How to Leverage Demonstration Data in Alignment for Large Language Model? A Self-Imitation Learning Perspective
This work addresses the challenge of efficiently fine-tuning large language models for alignment, offering a lightweight method that could benefit AI practitioners, though it appears incremental as it builds on existing imitation learning approaches.
The paper tackles the problem of aligning large language models with offline demonstration data by introducing a generalized self-imitation learning (GSIL) framework, which eliminates complex adversarial training and achieves significant performance improvements in benchmarks like HumanEval, GSM8K, and MT-Bench.

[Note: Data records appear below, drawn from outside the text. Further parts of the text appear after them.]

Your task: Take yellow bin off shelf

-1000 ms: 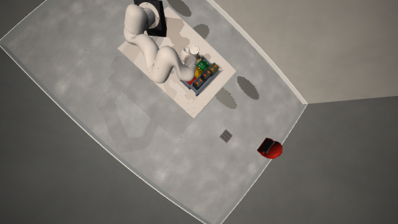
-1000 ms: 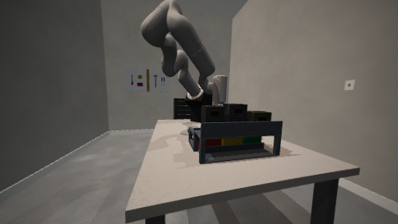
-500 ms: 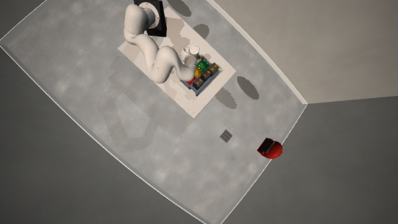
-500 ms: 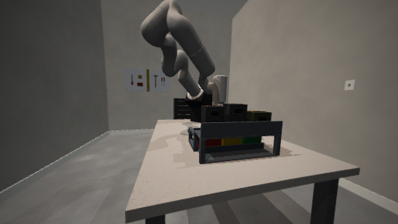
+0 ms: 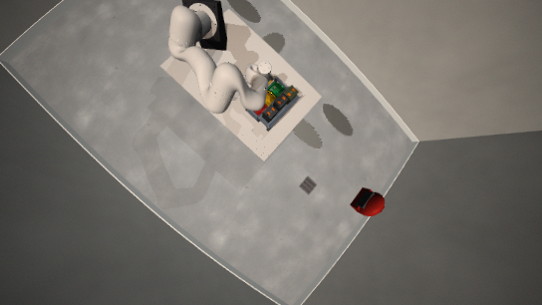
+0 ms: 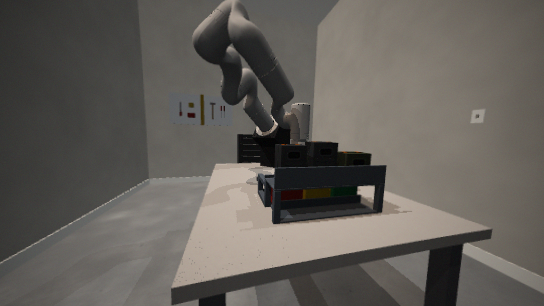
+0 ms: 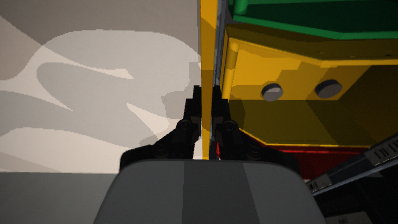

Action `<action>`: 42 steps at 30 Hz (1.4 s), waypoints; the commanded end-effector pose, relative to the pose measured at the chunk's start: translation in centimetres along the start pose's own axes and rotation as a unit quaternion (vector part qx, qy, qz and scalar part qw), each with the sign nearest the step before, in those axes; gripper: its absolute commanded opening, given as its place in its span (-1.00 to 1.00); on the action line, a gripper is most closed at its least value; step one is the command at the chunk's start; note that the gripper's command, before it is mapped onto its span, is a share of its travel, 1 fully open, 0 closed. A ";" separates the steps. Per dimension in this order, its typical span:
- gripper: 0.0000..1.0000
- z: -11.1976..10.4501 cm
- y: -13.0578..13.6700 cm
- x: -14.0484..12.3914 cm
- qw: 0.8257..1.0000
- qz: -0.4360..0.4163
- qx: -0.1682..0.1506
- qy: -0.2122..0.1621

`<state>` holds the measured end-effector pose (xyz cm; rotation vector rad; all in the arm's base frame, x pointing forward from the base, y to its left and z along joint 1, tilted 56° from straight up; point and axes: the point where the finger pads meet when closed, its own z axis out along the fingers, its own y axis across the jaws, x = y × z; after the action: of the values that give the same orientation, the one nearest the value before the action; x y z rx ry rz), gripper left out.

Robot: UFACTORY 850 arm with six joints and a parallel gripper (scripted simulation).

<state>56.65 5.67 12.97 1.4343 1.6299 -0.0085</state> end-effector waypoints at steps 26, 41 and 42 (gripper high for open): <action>-1.00 -2.5 0.0 0.0 1.000 0.000 0.000 0.000; -1.00 -4.0 0.0 0.0 1.000 0.000 0.000 0.000; -1.00 -4.0 0.0 0.0 1.000 0.000 0.000 0.000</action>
<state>54.43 7.67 15.02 1.4343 1.6300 -0.0083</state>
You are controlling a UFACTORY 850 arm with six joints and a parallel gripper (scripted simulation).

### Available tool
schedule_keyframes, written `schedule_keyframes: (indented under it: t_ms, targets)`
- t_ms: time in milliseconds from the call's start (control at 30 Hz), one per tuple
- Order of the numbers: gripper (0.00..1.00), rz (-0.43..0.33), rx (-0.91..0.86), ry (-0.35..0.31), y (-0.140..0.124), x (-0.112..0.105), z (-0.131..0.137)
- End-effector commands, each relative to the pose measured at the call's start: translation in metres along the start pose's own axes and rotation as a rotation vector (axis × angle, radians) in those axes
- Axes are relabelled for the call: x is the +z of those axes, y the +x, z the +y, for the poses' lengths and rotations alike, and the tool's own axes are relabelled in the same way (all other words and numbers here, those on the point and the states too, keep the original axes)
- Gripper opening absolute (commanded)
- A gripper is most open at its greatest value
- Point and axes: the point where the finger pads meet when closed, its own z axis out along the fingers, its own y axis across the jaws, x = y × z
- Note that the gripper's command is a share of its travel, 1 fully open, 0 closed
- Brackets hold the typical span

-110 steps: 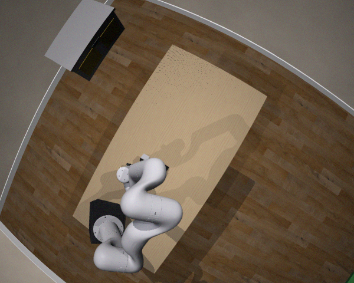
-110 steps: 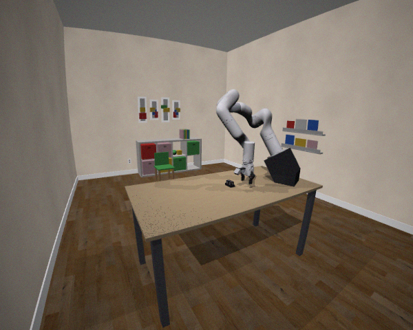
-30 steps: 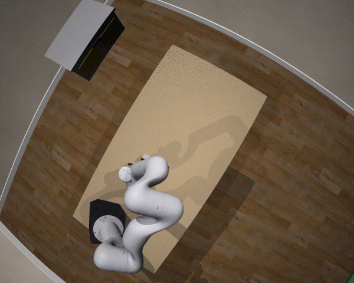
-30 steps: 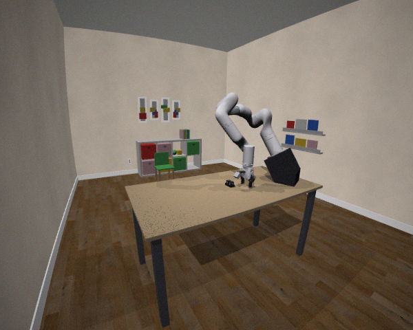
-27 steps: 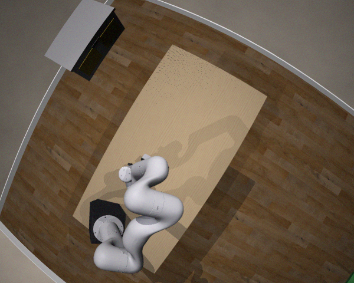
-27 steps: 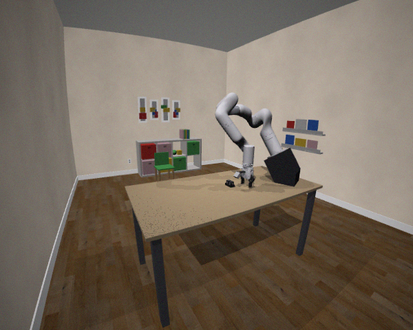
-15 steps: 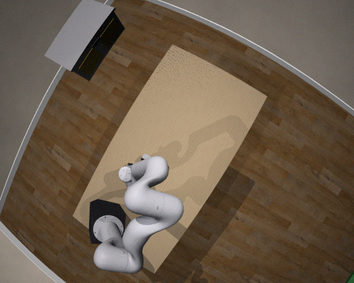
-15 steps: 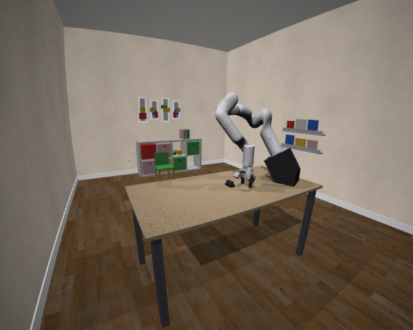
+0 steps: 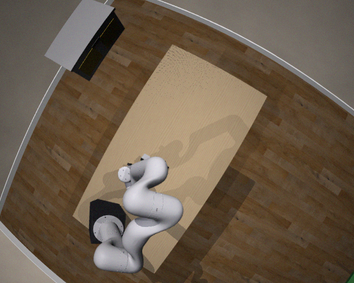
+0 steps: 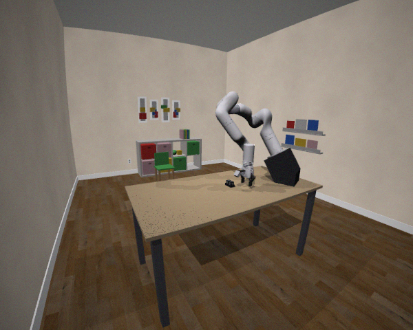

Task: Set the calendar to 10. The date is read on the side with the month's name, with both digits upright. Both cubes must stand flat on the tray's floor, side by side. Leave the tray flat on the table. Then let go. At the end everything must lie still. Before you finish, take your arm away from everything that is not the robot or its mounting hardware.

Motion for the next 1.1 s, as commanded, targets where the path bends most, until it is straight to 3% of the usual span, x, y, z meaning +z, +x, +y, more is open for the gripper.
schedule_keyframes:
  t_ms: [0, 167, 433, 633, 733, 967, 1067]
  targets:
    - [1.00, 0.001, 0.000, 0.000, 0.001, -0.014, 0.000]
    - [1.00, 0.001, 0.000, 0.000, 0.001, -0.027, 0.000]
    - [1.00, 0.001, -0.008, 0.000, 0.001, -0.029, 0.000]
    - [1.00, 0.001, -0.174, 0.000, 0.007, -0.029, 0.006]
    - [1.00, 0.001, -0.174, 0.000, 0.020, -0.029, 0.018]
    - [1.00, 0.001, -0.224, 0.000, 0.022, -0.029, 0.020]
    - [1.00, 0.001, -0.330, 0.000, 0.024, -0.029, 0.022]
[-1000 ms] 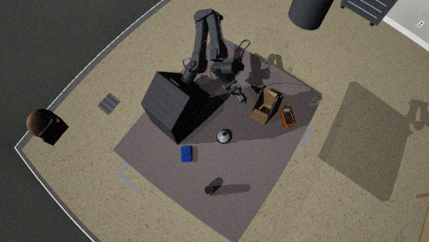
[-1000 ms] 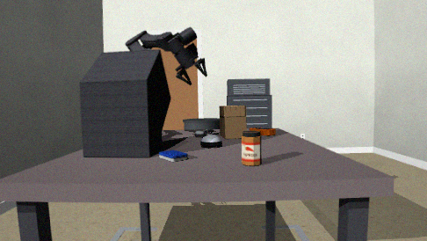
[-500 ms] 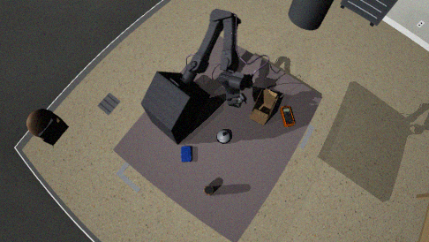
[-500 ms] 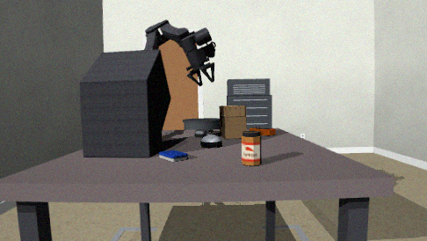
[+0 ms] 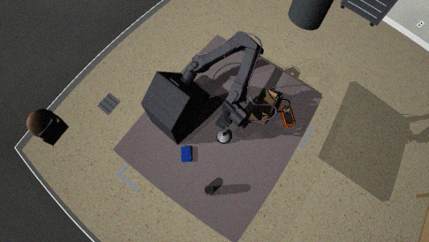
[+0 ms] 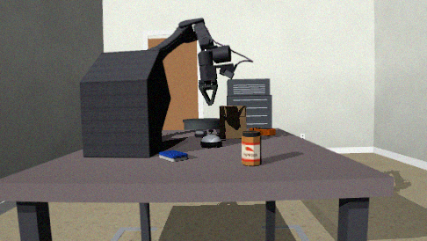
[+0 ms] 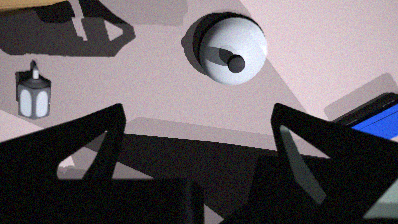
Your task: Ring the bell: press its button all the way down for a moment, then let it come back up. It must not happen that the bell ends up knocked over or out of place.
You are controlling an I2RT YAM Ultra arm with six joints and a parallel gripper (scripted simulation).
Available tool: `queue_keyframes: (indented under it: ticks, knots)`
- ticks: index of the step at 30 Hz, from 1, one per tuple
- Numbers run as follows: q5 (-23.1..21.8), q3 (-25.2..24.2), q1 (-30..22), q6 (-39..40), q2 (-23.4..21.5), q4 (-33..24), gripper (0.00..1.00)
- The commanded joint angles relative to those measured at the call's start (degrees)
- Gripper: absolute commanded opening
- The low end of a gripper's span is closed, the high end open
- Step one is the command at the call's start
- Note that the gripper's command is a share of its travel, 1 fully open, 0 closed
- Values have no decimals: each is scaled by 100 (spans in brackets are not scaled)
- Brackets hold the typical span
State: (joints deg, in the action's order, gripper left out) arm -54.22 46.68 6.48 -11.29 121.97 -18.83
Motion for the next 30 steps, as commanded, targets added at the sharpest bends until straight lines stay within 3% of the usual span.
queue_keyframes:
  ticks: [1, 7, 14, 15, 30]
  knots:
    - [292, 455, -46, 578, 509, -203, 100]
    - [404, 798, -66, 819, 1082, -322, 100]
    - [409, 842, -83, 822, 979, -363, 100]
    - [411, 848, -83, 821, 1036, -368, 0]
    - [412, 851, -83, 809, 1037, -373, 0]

This paper introduces a novel generalized self-imitation learning ($\textbf{GSIL}$) framework, which effectively and efficiently aligns large language models with offline demonstration data. We develop $\textbf{GSIL}$ by deriving a surrogate objective of imitation learning with density ratio estimates, facilitating the use of self-generated data and optimizing the imitation learning objective with simple classification losses. $\textbf{GSIL}$ eliminates the need for complex adversarial training in standard imitation learning, achieving lightweight and efficient fine-tuning for large language models. In addition, $\textbf{GSIL}$ encompasses a family of offline losses parameterized by a general class of convex functions for density ratio estimation and enables a unified view for alignment with demonstration data. Extensive experiments show that $\textbf{GSIL}$ consistently and significantly outperforms baselines in many challenging benchmarks, such as coding (HuamnEval), mathematical reasoning (GSM8K) and instruction-following benchmark (MT-Bench).